Has it been only one year since Meg Whitman took the reins at HP? The latest in a daisy chain of top executives, Whitman was charged with turning the company around after years of stagnation. More and more, her efforts look like someone tirelessly bailing water out of a leaky boat. Only the ship keeps taking more water.
HP’s stock price is down 29% this year while the Nasdaq has rallied 21% and its rivals IBM and Oracle are up 12% and 27%, respectively. The company’s decline has persisted as earnings report after earnings report showed that turning things around would be much harder than most investors – and perhaps Ms. Whitman – expected.
The challenges facing HP are in several areas. The IT services that the company has been looking to for high growth is suffering through a hard year thanks to the weak economy in Europe. As we’ve noted, the printer business is slowing dramatically as people store photos on their smartphones. And revenue at its PC business – an albatross around the company’s neck since it bought Compaq – is plummeting 9% a year, while operating earnings in the division are down 21%.
On top of that, HP had to take a $8 billion writedown related to its $13.9 billion acquisition of EDS. The financial charge caused HP to swing to a net loss of $8.8 billion from a profit of $2.5 billion a year earlier. Meanwhile, HP was having mixed results integrating another big acquisition – the $11.7 bllion paid for UK software firm Autonomy a year ago – into its operations.
Since then, the bad news has only continued. One Wall Street analyst said he was bracing for the worst July-December period in the history of the PC industry, thanks to confusion over the release of Windows 8. HP had been looking for a boost to its high-end desktop PCs with the Spectre One, but initial raves by some gadget blogs were derailed by charges that the Spectre One copied the look of Apple’s iMacs.
More serious for HP’s future was news that GM will hire 10,000 IT workers in an effort to bring its operations in-house. GM, a longtime client of EDS, had signed with HP a $600 million-a-year contract that now seems in jeopardy. On Monday, HP noted in a filing to the SEC it would cut 2,000 more jobs than the 27,000 it announced in May.
Investors bearish on HP have long charged that the company masked slow growth with a series of high-profile and high-priced acquisitions starting with Compaq in 2001 and through Autonomy last year. Whitman’s effort to turn around HP has been complicated by a decade of M&A deals that saddled the company with a declining business (Compaq), a huge writedown (EDS) and a clumsy integration process (Autonomy).

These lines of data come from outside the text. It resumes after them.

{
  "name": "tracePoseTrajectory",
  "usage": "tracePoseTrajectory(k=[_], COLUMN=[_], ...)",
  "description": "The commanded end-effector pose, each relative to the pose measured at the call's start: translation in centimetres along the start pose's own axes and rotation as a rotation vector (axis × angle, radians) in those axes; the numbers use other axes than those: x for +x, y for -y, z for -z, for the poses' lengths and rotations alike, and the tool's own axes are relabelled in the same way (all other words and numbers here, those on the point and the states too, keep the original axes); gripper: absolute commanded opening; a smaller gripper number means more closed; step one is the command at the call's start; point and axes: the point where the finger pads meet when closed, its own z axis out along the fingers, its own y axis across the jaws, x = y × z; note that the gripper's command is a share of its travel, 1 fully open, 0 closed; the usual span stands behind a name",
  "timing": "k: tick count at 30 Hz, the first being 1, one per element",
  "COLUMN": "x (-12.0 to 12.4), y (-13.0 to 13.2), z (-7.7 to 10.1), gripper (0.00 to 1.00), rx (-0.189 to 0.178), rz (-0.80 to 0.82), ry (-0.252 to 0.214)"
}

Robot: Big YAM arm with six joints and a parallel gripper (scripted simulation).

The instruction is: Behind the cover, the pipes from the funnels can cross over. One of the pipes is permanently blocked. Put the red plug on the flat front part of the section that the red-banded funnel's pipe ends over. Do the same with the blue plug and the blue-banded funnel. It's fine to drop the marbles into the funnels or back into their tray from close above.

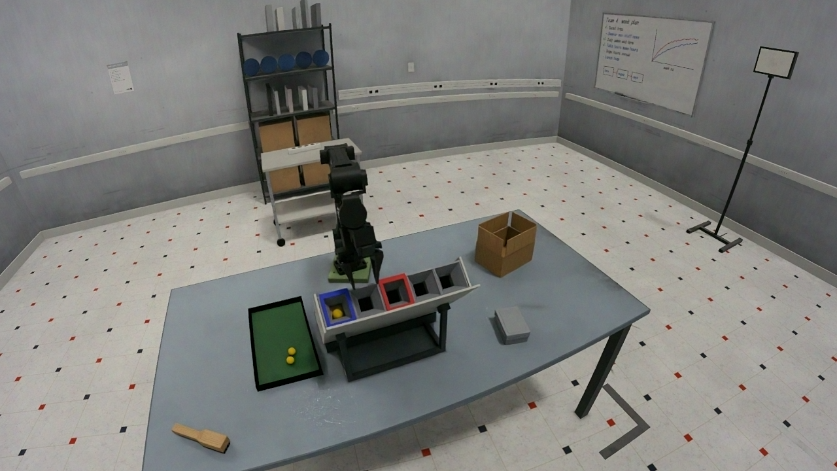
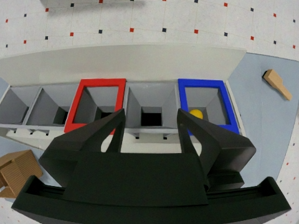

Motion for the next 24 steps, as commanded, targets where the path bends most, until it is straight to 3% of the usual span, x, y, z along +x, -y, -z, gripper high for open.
tracePoseTrajectory(k=[1, 6, 24], x=[-2.0, -2.3, -2.4], y=[0.0, 0.0, 0.0], z=[3.0, 4.0, 3.9], gripper=[0.59, 0.59, 0.59], rx=[0.006, 0.006, 0.009], rz=[0.004, 0.004, 0.001], ry=[0.054, 0.054, 0.057])
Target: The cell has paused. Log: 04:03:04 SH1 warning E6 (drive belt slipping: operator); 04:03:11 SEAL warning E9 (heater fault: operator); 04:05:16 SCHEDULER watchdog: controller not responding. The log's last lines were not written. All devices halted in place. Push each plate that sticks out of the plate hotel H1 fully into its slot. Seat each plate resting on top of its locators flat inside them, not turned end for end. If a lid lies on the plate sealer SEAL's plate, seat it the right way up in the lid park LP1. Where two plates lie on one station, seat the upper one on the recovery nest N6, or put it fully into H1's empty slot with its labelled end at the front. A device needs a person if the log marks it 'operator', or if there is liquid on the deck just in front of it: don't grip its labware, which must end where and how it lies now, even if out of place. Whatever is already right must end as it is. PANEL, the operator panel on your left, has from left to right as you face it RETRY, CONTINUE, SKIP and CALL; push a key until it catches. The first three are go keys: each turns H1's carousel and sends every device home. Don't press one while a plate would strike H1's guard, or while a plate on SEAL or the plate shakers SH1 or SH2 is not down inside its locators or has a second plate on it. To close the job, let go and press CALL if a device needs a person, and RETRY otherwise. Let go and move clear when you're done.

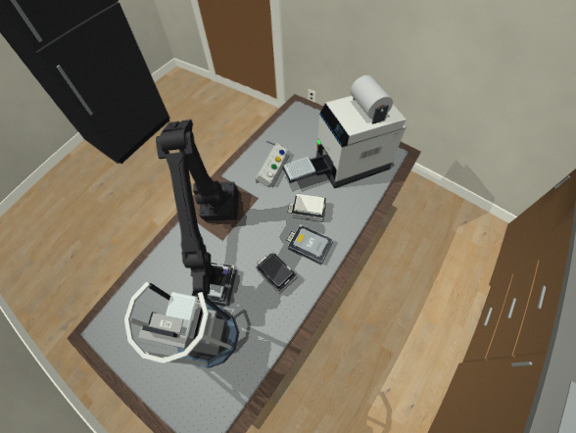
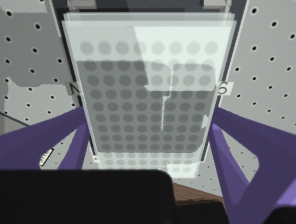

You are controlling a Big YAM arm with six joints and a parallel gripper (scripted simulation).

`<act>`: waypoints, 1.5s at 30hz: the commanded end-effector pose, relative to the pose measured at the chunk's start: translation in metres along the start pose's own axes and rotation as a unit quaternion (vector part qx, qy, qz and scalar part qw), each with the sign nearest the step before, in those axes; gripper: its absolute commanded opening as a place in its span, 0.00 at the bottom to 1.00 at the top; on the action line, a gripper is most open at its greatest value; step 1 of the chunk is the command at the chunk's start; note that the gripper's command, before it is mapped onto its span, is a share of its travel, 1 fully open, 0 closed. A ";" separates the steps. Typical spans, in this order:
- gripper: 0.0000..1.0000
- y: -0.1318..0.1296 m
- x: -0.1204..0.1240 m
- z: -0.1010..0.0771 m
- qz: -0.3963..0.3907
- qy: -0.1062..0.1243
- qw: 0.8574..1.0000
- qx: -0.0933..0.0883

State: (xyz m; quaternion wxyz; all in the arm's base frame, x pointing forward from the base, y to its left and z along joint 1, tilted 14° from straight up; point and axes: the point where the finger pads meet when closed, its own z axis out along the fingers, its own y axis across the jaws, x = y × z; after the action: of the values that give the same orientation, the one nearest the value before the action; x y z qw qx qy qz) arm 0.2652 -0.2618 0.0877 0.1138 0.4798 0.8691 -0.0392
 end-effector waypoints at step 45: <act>0.84 -0.002 -0.005 0.008 -0.001 -0.006 1.000 -0.002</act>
State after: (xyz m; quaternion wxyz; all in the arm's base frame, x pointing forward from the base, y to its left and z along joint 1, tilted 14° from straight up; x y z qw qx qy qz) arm 0.2657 -0.2624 0.0818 0.1145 0.4798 0.8690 -0.0394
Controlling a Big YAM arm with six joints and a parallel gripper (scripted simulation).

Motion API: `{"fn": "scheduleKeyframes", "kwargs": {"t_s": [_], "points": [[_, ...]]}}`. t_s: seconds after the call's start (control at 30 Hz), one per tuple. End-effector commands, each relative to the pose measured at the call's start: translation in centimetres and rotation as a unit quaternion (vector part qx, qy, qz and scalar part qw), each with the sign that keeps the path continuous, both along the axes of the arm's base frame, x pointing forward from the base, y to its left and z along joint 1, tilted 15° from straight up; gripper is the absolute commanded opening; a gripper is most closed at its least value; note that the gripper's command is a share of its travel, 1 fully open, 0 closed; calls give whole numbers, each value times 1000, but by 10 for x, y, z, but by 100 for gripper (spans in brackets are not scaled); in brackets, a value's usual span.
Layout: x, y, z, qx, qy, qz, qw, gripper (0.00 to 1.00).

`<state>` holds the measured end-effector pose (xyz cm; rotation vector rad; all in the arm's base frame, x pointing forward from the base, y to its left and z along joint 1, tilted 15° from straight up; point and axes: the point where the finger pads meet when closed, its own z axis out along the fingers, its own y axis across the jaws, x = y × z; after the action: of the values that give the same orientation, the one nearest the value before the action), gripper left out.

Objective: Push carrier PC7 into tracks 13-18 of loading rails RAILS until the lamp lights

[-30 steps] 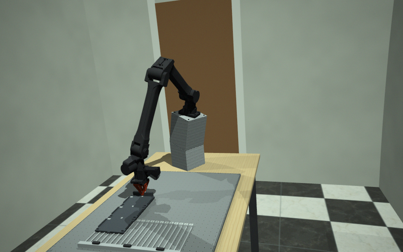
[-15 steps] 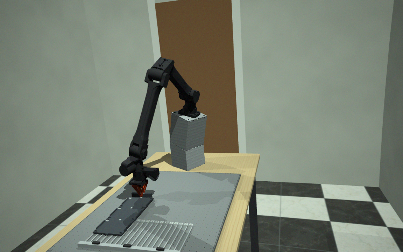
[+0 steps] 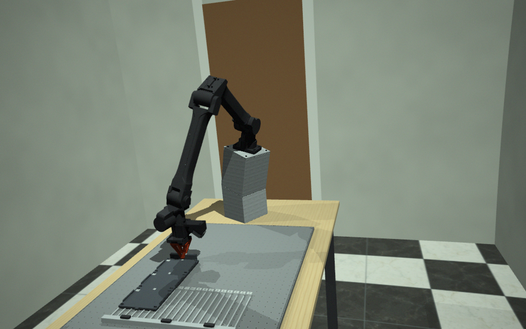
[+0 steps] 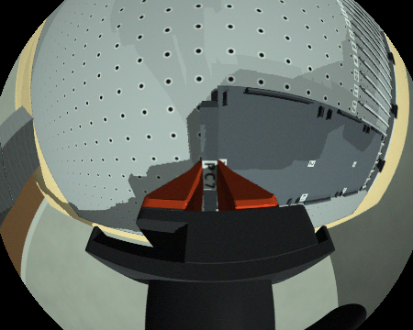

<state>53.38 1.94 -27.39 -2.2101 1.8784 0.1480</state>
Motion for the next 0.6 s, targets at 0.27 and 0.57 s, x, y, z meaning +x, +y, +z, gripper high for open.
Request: {"fn": "scheduleKeyframes", "kwargs": {"t_s": [0.27,0.57], "points": [[32,10,3,-1,-15,1,1000,0],[39,11,4,-1,-14,1,1000,0]]}}
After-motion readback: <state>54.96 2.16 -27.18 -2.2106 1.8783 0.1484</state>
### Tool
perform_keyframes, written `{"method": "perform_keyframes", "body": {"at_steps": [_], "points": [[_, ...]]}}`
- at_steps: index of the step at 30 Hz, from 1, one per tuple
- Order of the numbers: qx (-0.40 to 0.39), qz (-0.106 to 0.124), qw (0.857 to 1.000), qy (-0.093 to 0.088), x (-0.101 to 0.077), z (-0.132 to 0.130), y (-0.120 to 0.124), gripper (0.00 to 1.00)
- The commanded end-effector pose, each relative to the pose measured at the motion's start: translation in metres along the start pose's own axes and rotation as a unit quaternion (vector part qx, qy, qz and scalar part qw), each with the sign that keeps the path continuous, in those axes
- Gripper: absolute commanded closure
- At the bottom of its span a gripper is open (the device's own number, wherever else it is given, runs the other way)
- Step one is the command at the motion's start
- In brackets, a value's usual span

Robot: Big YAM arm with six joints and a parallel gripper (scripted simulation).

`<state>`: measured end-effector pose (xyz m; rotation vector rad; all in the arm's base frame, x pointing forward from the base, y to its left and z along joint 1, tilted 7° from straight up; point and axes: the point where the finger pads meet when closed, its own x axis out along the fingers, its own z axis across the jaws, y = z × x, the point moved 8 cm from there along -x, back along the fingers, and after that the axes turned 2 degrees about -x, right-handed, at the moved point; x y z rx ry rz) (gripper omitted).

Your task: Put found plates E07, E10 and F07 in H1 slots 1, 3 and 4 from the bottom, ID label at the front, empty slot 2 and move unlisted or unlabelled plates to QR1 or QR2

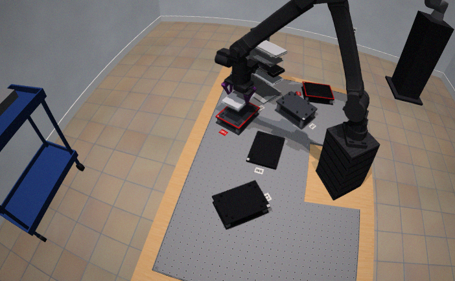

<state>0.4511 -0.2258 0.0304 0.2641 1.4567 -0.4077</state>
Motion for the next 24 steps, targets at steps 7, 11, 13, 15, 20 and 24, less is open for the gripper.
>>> {"method": "perform_keyframes", "body": {"at_steps": [7,11,13,15,20,24], "points": [[0.001,-0.002,1.0,-0.018,-0.011,0.004,-0.007,0.14],[0.001,-0.001,1.0,-0.019,-0.012,0.011,-0.002,0.14],[0.001,-0.001,1.0,-0.019,-0.012,0.011,-0.002,0.14],[-0.001,-0.002,1.0,-0.009,0.0,0.004,-0.005,0.14],[-0.001,-0.001,1.0,-0.003,0.008,0.0,-0.005,0.14],[0.0,-0.002,1.0,-0.007,0.006,0.001,-0.006,0.14]]}}
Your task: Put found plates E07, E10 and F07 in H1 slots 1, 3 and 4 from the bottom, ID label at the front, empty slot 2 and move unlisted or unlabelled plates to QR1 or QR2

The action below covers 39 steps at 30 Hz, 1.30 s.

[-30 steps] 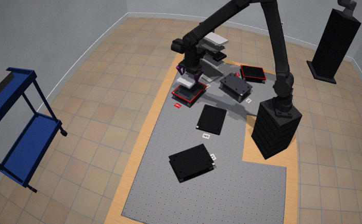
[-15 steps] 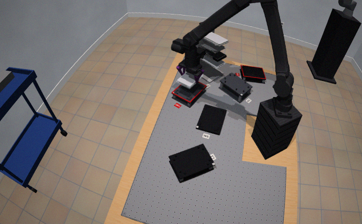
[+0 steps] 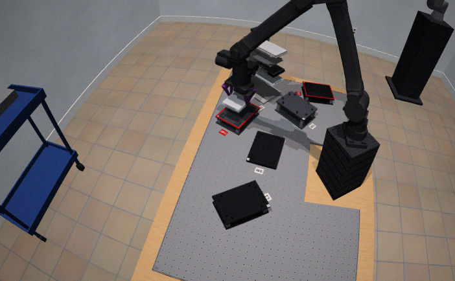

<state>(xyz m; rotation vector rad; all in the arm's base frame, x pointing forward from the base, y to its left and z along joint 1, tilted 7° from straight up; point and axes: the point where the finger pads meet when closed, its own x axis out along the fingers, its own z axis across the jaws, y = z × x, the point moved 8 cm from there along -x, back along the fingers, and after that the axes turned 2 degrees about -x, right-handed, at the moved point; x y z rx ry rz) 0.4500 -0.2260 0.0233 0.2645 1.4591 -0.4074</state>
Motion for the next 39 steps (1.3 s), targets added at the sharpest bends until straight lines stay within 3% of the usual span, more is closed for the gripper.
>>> {"method": "perform_keyframes", "body": {"at_steps": [1,2,12,39], "points": [[0.0,-0.002,1.0,-0.009,-0.001,0.003,-0.006,0.14],[0.0,-0.002,1.0,-0.023,-0.008,0.015,-0.006,0.14],[0.0,-0.002,1.0,-0.028,-0.002,0.023,-0.006,0.14],[0.0,-0.002,1.0,-0.024,0.017,0.023,-0.006,0.14]]}}
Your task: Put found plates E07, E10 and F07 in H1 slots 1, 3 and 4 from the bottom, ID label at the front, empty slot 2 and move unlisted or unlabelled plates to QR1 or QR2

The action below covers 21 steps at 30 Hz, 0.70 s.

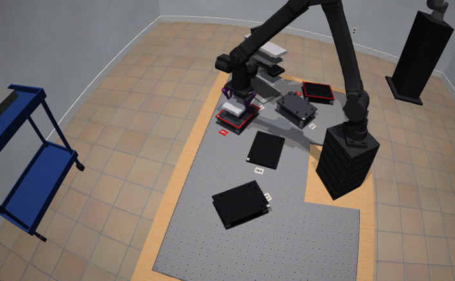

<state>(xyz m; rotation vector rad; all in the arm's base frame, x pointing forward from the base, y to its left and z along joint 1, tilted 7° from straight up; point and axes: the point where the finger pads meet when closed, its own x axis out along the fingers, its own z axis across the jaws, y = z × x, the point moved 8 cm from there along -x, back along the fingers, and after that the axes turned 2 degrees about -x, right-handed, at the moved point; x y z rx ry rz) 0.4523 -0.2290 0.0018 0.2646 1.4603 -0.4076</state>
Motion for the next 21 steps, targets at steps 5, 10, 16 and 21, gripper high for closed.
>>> {"method": "perform_keyframes", "body": {"at_steps": [5,10,16,21], "points": [[0.0,-0.002,1.0,-0.024,-0.001,0.021,-0.006,0.14],[0.001,-0.002,1.0,-0.025,0.002,0.022,-0.006,0.14],[0.0,-0.002,1.0,-0.025,0.004,0.022,-0.006,0.14],[0.0,-0.002,1.0,-0.021,0.01,0.018,-0.006,0.14]]}}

Once she works through those problems, Whitman may have a IT giant capable of competing with Oracle, IBM and others for large corporate contracts. HP’s turnaround would have been tough under the best of circumstances. But with so many big competitors in a sluggish global economy, HP’s rotten week is a stark reminder that it’s swimming against the tide.
HP’s stock traded at $22 a share in June, but last month fell to $16 a share – its lowest level in 8 years. News of the layoffs has lifted its stock since that low, but HP’s market value of $36 billion is still a fraction of Oracle’s $160 billion and IBM’s $235 billion. Turning around tech giants can take years. At this rate, HP won’t have that long.